¿Qué se me da, Señor, a mí de mí, sino de Vos?
, Presbítero y Profesor de Historia del Arte
Qué bueno es estar aquí en el silencio
sintiendo tu presencia nada más,
saber que yo te miro y tú me miras,
saber que tú me entiendes sin hablar.
¿Por qué no renunciamos al orgullo,
que cierra nuestras almas ante ti,
inútil pretensión de hacerlo todo,
si al fin hay que aprender a recibir?
Bien conoce el caminante que la mayor parte de castillos, lo son de la “Mota” y no del llano, pues casi siempre éstos, realzan su función y la incrementan al estar construidos sobre una colina o cerro aislado. De modo simbólico, queremos relacionar ambos términos: castillo y montaña, experiencia orante y seguimiento. Y en este binomio se alza la imagen de dos montes claves: Tabor y Gólgota, transfiguración y pasión, y ambos dones de Dios en la oración: Dadme Calvario o Tabor, desierto o tierra abundosa; decía la Madre Teresa.
La montaña virgen y solitaria es un marco digno para las grandes comunicaciones del Señor. Tiene de común con el desierto las exigencias de la desnudez. Pero es además un signo en el espacio de la elevación del alma por encima del hormigueo de los negocios terrenales, de los pecados y placeres de los hombres. Es un empuje soberbio de la tierra hacia la pureza del cielo. Cuantos la escalan experimentan y refieren esa sensación tónica de una especie de virginidad ambiental que filtra la pobre naturaleza humana eliminando la fiebre de las pasiones malas. Sus cimas invioladas hablan de Dios “magnífico en las alturas”. Los mismos anacoretas paganos han cedido al atractivo de la montaña, como si sus cumbres intactas fueran el trono de la gloria de Dios… Así se expresaba un anónimo eremita francés. A cuanto conocéis la “Última Cima” el testimonio vital de Pablo Domínguez, es elocuente de que para creyentes o alejados de la fe, la montaña fascina, es todo un símbolo de la vida creyente.
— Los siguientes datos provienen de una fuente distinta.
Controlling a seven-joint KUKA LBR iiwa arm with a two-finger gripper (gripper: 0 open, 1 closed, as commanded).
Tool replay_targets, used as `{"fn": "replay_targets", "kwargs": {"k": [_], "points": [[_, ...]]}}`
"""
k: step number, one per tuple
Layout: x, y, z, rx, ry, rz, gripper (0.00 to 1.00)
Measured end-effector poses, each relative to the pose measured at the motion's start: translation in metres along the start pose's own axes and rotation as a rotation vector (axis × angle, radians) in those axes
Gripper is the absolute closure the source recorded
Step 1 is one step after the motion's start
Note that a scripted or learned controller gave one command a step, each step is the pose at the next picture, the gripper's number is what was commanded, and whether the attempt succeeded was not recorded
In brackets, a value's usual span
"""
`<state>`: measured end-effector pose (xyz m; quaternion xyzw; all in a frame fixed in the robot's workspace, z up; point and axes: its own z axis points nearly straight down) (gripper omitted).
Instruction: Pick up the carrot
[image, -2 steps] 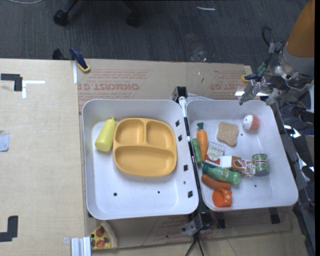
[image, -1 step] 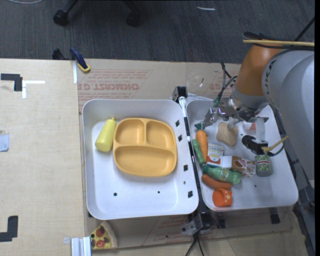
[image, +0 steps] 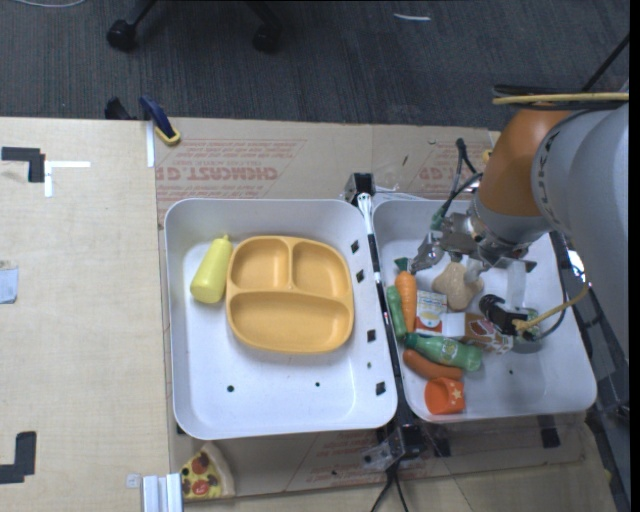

Subir y bajar, ascender y descender, transfigurar y transcender.
Las Cuartas Moradas de Santa Teresa tienen mucho de Tabor, abandono de las potencias para estar agradablemente en Dios. Todo lo recibimos de Dios, el sentirnos llamados a orar, a salir del llano y ascender, a gustar del Hijo que habla del Amor recibido del Padre… todo es don. Así nos lo ha recordado Santa Teresa en el título de este artículo, como ella sintamos el cantar de la entrega: Ya toda me entregué y di y de tal modo he dado que mi Amado es para mí, y yo soy suya. Cant 2,16.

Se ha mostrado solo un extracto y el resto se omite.